# Mirante influenzato. Nava secondo portiere.



## admin (25 Ottobre 2022)

Come riportato da calciomercato.com, Mirante è influenzato. Oggi il secondo portiere del Milan è Nava


----------



## admin (25 Ottobre 2022)

admin ha scritto:


> Come riportato da calciomercato.com, Mirante è influenzato. Oggi il secondo portiere del Milan è Nava


.


----------



## kipstar (25 Ottobre 2022)

beh ...che dire ? bene così....


----------



## Solo (25 Ottobre 2022)

admin ha scritto:


> Come riportato da calciomercato.com, Mirante è influenzato. Oggi il secondo portiere del Milan è Nava


Quindi oggi espulsione di Tata ahahaha

Ma chi è Nava comunque? Io pensavo il quarto fosse Jungels?


----------



## Dexter (25 Ottobre 2022)

Solo ha scritto:


> Quindi oggi espulsione di Tata ahahaha
> 
> Ma chi è Nava comunque? Io pensavo il quarto fosse Jungels?
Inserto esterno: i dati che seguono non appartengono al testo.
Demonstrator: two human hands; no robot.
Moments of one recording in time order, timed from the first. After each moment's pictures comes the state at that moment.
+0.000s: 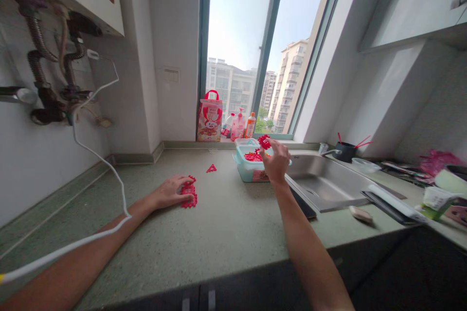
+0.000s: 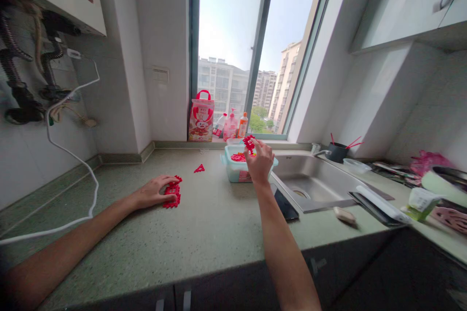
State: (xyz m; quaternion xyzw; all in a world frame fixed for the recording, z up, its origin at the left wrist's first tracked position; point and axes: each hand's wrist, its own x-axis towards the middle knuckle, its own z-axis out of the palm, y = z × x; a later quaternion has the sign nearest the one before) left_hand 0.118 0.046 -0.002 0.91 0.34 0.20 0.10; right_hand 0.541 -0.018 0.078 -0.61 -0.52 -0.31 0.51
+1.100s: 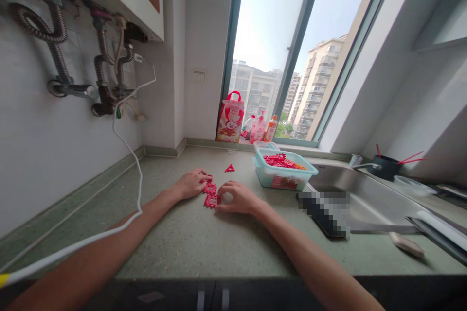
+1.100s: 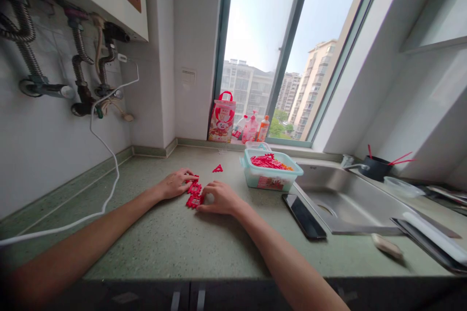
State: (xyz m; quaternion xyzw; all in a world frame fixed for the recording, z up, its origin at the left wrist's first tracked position) left_hand 0.124 0.043 -0.004 0.90 0.38 0.20 0.01; right_hand 0.385 -0.033 0.010 -0.32 -0.91 0.05 0.25
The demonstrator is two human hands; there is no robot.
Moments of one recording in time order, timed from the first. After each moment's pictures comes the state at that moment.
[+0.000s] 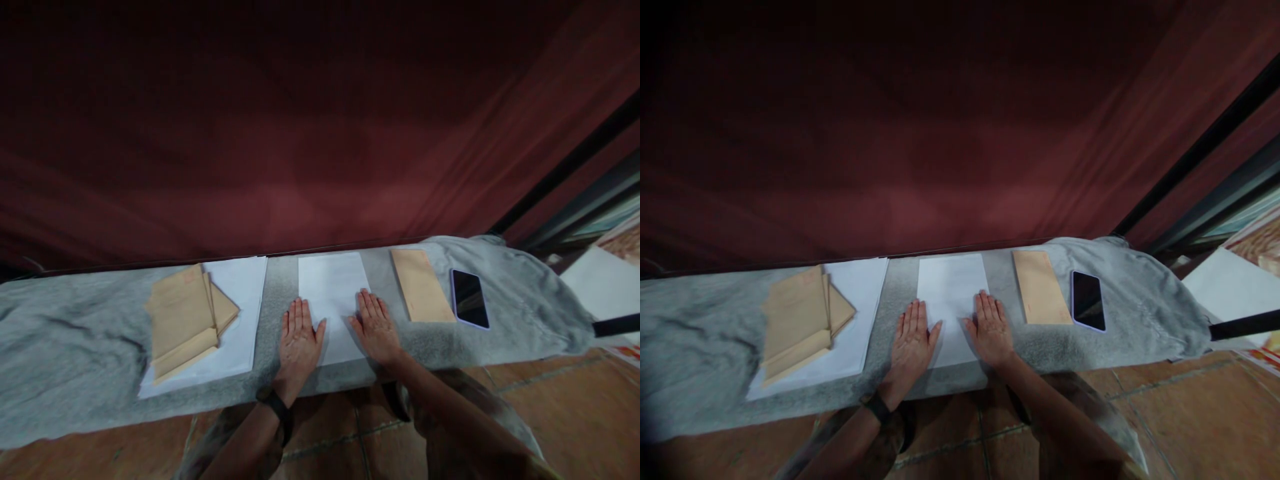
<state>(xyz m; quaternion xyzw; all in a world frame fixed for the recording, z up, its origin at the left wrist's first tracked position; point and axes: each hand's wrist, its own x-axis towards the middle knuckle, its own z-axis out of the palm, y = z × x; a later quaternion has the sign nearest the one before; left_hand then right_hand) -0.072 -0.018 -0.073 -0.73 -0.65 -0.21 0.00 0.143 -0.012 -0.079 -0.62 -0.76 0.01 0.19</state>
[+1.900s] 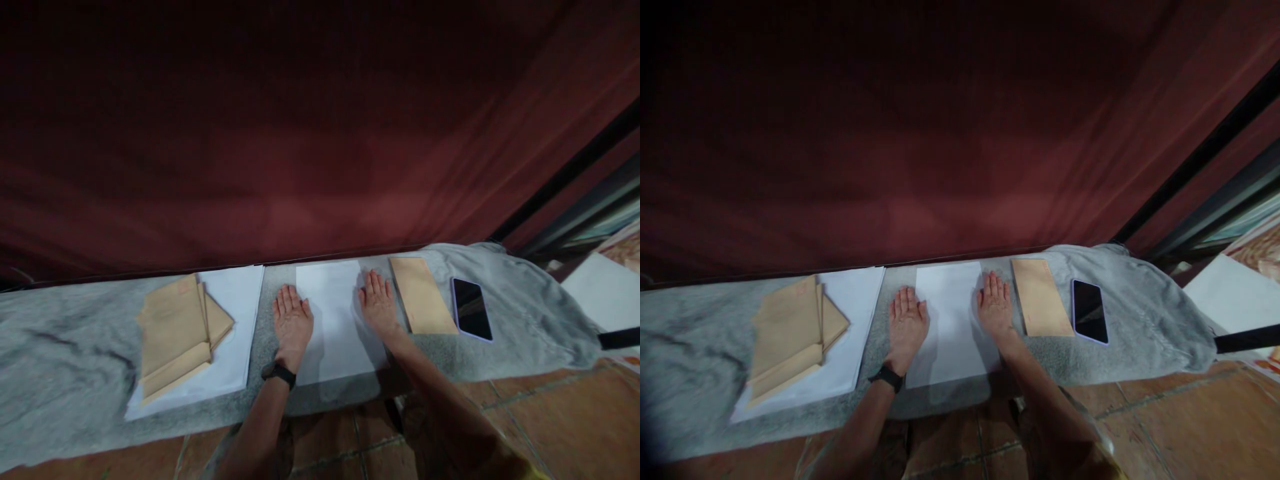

É il figlio di Stefano Nava  si chiama LAPO Francesco Nava  se cacciano Tata amen, sono sicuro che Lapo non é inferiore


----------



## Zenos (25 Ottobre 2022)

Ci pensa Gerry a dare la shakerata...


----------



## ilPresidente (25 Ottobre 2022)

Disagio

lungimiranza bro
Lungimiranza


----------



## Swaitak (25 Ottobre 2022)

admin ha scritto:


> Come riportato da calciomercato.com, Mirante è influenzato. Oggi il secondo portiere del Milan è Nava


Lapo giocherebbe due partite in poche ore, come nei peggiori calcetto di paese


----------



## Mika (25 Ottobre 2022)

admin ha scritto:


> Come riportato da calciomercato.com, Mirante è influenzato. Oggi il secondo portiere del Milan è Nava


E' che sfiga.


----------



## raducioiu (25 Ottobre 2022)

Mi risulta ci sia anche Jungdal in panchina; quindi Nava fa da terzo oggi (e da quinto nelle gerachie).


----------



## KILPIN_91 (26 Ottobre 2022)

ahahahahahahahahahahahahah


----------